Carlo Sequin

Professor of Computer Science
University of California, Berkeley
Berkeley, CA, USA

For several years, I have admired the ceramic creations and metal sculptures by Eva Hild. They not only enchant me with their free-flowing organic beauty; they also intrigue the mathematical part of my mind. How many tunnels and border curves are there? What might be their genus. For a topologist, many of Hild’s surfaces represent challenging exercises in surface classification.

Analyzing many images of her sculptures, I was surprised that I could not find any single-sided ones; they are all orientable! Would a non-orientable surface look quite different and stand out from her portfolio?

Here I present two models of single-sided 2-manifold sculptures that use some of the geometrical elements found in Eva Hild’s creations.

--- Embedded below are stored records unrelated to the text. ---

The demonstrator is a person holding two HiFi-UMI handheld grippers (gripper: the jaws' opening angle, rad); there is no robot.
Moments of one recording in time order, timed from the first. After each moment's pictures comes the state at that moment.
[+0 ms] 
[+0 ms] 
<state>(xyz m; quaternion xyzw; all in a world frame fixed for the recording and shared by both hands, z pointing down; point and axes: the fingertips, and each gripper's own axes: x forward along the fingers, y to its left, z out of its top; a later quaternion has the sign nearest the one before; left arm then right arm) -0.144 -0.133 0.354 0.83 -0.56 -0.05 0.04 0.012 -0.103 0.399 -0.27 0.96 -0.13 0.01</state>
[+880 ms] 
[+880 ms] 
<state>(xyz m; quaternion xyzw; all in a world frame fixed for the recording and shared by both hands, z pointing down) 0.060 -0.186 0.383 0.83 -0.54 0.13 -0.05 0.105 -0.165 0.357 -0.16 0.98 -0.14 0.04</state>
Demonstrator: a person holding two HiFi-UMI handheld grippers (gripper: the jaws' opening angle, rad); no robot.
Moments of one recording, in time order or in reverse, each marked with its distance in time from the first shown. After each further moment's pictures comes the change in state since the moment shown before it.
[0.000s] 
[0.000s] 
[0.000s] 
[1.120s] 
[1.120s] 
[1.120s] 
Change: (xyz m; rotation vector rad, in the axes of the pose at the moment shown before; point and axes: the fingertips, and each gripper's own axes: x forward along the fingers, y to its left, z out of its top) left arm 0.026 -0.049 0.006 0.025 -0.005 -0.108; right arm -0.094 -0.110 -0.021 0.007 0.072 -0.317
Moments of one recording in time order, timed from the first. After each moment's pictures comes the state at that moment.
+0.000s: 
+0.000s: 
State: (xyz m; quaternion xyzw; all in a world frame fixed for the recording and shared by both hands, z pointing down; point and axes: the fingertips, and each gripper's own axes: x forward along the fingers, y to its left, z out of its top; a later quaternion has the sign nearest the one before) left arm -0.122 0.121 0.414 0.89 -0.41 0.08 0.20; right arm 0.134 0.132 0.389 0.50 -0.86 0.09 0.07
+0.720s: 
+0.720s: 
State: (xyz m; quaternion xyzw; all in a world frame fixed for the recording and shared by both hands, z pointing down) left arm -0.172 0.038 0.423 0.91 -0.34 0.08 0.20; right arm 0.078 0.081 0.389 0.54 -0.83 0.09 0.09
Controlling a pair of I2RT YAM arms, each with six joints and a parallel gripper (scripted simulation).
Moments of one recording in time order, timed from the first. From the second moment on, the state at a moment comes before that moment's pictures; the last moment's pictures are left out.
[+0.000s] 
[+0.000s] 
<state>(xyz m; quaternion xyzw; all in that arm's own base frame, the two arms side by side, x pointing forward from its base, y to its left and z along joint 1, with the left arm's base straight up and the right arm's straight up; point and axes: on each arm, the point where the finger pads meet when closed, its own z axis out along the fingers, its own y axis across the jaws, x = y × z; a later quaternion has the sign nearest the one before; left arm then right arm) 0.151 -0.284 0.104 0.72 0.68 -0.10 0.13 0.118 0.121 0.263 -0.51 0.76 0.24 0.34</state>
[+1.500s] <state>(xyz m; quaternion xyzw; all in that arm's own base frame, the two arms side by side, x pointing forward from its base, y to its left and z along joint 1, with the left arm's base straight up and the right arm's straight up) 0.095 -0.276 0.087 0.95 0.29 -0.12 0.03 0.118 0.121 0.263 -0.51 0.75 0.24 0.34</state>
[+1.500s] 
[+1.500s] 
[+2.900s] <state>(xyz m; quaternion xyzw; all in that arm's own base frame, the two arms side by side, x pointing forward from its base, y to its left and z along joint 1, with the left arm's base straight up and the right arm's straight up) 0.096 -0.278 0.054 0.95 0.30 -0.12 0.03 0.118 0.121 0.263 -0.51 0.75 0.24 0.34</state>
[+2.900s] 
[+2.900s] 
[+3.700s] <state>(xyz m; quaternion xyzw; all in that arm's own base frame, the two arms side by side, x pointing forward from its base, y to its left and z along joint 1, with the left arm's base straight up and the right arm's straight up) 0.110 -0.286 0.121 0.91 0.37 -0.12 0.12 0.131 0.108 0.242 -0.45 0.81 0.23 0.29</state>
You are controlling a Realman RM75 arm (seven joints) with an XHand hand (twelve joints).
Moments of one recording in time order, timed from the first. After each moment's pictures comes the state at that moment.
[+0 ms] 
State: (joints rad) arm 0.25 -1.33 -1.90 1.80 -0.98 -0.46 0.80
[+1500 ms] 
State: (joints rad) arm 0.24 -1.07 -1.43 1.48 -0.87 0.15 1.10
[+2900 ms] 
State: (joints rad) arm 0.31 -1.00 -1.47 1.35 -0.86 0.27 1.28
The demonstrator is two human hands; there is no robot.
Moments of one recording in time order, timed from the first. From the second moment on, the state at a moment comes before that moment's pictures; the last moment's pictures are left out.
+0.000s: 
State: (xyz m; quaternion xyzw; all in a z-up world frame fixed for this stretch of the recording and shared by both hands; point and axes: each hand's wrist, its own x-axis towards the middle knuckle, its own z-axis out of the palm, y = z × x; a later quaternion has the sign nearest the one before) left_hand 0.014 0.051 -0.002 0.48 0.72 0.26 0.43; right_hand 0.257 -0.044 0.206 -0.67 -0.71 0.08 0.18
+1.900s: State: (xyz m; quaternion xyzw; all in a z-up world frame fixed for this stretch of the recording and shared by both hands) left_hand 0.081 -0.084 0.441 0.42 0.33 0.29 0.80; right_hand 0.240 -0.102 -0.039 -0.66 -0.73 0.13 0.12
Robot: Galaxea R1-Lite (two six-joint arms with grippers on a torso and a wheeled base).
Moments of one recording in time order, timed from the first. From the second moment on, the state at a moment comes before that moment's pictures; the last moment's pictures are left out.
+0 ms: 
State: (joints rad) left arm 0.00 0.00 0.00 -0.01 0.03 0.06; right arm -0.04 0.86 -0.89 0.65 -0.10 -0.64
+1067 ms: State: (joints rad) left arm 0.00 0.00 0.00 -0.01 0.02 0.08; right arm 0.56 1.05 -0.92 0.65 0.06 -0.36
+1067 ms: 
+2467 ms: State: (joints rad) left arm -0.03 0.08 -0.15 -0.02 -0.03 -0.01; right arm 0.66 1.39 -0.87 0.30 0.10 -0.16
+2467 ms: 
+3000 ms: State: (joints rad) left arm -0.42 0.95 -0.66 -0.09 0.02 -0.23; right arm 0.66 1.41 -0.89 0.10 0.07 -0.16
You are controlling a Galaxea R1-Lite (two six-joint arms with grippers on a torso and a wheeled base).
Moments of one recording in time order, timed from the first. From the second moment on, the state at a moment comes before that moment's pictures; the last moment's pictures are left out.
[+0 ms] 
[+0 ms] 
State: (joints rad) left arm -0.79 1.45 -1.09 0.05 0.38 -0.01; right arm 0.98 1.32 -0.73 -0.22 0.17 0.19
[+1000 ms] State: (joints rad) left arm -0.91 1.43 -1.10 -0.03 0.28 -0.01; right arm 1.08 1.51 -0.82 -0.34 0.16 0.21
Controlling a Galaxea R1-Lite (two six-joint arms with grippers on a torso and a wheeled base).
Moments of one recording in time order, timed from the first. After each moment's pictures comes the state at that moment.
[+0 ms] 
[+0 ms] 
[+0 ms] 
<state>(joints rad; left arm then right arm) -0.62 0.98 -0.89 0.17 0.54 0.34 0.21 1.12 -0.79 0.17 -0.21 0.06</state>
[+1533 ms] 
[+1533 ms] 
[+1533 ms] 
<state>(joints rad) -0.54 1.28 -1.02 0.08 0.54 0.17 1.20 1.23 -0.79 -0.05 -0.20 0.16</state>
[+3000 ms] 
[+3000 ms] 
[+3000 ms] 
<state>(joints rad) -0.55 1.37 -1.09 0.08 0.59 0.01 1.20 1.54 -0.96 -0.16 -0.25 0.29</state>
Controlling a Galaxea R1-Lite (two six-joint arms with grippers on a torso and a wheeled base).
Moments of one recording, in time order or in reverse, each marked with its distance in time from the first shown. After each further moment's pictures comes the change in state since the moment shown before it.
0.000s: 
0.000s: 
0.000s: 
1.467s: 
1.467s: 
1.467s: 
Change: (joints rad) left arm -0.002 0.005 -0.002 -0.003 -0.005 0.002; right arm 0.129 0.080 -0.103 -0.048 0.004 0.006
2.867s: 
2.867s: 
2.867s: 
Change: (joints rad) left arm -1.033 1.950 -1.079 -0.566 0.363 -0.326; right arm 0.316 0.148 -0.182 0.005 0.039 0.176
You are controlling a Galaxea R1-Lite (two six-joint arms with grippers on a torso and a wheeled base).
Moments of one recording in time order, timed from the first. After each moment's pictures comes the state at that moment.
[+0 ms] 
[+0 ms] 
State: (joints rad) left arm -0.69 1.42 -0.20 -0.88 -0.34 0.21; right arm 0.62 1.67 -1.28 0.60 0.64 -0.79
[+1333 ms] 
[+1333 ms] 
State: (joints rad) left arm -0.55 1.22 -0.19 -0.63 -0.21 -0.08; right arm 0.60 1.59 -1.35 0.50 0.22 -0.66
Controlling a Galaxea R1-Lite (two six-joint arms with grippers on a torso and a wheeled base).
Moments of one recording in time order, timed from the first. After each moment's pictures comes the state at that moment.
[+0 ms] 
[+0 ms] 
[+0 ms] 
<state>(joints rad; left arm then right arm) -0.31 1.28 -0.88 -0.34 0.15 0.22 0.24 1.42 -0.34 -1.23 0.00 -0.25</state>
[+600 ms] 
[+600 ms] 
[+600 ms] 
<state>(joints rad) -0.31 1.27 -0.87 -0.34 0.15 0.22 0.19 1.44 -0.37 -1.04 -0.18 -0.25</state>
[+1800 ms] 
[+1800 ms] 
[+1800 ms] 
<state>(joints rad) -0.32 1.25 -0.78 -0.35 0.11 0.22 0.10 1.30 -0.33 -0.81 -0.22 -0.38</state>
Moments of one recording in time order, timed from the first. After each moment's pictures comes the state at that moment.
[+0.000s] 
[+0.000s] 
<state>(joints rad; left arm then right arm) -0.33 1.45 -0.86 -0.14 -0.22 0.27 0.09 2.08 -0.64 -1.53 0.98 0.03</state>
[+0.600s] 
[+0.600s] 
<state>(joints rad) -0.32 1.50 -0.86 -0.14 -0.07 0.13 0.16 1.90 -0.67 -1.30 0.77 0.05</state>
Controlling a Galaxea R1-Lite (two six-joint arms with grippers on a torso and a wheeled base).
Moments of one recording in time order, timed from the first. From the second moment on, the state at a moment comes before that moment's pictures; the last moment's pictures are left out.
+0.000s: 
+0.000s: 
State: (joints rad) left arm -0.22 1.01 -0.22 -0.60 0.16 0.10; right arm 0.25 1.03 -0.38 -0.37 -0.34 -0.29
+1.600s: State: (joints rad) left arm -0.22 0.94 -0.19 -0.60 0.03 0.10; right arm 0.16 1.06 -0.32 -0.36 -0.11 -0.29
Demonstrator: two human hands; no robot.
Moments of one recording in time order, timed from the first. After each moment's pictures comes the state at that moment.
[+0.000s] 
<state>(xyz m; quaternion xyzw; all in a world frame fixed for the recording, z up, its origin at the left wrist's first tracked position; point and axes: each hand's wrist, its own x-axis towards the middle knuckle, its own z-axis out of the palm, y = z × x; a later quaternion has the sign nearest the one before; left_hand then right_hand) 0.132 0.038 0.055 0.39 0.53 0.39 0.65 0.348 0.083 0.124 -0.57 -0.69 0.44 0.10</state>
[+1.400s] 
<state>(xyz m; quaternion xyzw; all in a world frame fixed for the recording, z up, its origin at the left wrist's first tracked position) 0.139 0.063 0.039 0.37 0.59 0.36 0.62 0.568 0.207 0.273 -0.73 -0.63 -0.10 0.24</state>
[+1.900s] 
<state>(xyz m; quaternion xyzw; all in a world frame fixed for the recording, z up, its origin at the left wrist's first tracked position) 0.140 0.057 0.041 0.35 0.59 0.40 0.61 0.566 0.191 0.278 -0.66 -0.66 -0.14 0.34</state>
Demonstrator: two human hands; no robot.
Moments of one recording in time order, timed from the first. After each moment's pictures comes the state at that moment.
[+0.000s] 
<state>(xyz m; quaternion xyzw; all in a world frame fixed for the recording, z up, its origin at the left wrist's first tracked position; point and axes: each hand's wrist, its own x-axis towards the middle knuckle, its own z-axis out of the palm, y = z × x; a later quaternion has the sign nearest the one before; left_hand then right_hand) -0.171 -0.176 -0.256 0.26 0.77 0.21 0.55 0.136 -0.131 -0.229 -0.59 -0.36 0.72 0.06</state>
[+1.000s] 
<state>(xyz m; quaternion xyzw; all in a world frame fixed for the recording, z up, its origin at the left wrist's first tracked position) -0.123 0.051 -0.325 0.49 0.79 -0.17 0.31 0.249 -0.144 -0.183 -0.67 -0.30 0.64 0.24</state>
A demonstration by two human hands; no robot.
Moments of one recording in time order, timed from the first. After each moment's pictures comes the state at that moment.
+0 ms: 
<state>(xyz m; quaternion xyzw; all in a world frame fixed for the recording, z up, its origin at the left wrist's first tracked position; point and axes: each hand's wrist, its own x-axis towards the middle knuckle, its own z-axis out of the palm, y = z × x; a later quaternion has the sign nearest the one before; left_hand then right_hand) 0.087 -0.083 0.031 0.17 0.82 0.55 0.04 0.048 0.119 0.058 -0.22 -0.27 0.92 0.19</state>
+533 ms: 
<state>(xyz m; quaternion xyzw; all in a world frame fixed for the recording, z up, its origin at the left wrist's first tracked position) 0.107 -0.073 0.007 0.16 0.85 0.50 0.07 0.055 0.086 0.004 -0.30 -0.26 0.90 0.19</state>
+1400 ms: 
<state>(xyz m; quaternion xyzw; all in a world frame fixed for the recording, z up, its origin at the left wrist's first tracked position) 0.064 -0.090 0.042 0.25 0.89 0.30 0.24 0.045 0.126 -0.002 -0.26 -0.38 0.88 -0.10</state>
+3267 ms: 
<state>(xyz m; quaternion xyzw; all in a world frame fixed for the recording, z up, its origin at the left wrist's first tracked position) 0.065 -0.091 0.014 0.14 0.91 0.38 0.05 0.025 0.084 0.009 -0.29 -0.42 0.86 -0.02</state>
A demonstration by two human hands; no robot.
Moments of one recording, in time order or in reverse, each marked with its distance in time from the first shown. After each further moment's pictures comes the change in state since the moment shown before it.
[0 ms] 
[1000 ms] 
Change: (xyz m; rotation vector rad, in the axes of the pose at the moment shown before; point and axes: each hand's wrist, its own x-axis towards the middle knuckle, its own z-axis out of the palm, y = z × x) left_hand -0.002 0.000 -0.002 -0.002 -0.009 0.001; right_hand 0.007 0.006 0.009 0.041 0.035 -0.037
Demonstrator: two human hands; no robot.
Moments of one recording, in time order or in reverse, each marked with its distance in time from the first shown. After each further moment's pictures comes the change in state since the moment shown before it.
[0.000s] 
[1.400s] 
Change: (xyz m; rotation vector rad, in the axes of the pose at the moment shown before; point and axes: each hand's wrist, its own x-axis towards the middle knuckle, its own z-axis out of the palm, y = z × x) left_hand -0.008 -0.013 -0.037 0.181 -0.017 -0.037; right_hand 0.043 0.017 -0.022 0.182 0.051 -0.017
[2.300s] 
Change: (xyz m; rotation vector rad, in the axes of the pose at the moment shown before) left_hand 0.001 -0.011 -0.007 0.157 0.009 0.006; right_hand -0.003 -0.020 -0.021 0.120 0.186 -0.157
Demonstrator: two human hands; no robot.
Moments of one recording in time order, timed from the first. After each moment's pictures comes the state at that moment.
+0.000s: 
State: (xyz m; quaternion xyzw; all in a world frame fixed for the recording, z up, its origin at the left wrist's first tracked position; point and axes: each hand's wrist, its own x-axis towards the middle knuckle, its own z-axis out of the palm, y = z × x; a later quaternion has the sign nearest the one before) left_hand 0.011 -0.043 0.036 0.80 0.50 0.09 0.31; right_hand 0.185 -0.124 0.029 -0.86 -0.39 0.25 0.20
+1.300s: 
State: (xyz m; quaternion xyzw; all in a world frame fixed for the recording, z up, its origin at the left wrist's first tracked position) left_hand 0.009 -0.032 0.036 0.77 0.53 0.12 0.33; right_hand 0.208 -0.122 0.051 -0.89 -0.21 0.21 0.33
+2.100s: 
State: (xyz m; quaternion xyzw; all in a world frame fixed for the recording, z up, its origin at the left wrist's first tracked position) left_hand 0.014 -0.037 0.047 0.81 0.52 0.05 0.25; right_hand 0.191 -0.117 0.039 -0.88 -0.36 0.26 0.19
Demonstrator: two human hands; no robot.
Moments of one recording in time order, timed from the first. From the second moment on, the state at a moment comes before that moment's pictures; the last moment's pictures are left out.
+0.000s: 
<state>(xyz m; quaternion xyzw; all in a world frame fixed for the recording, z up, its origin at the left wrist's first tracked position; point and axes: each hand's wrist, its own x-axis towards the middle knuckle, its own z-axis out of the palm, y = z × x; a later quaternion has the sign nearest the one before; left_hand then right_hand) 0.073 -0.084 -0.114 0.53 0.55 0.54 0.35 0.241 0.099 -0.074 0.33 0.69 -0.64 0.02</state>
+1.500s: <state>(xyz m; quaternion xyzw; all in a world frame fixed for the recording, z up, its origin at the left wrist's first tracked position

Tetra-Cluster of Seven Klein-Bottles
15 x 15 x 15 cm
3D-print, PLA plastic

The key building block is a “4-stub Dyck funnel”, a disk with a pair of tubular extrusions emerging from both sides. Six of these elements have been placed at right angles to the 6 edges of a tetrahedron; they are mutually interconnected with 12 tunnels. This yields a surface of genus 14 – the equivalent of the connected sum of 7 Klein bottles with 6 punctures, exhibiting the 12-fold symmetry of the oriented tetrahedron.

This model maximizes symmetry – in stark contrast to Eva Hild’s sculptures, which exhibit more organic forms and avoid perfect geometrical symmetry.

Dodecahedral-Cluster of 25 Klein-Bottles
24 x 24 x 24 cm
3D-print, PLA plastic

In this expanded second sculpture, 24 of the “4-stub Dyck funnels” have been aligned with the 24 edges of a rhombic dodecahedron, and their stubs have been connected with 48 tunnels. This yields a surface of genus 50 – the equivalent of the connected sum of 25 Klein bottles with 24 punctures, exhibiting the 24-fold symmetry of the oriented cube.

It took 132 hours to build this model on a LULZBOT 3D-printer. Support removal took several more hours.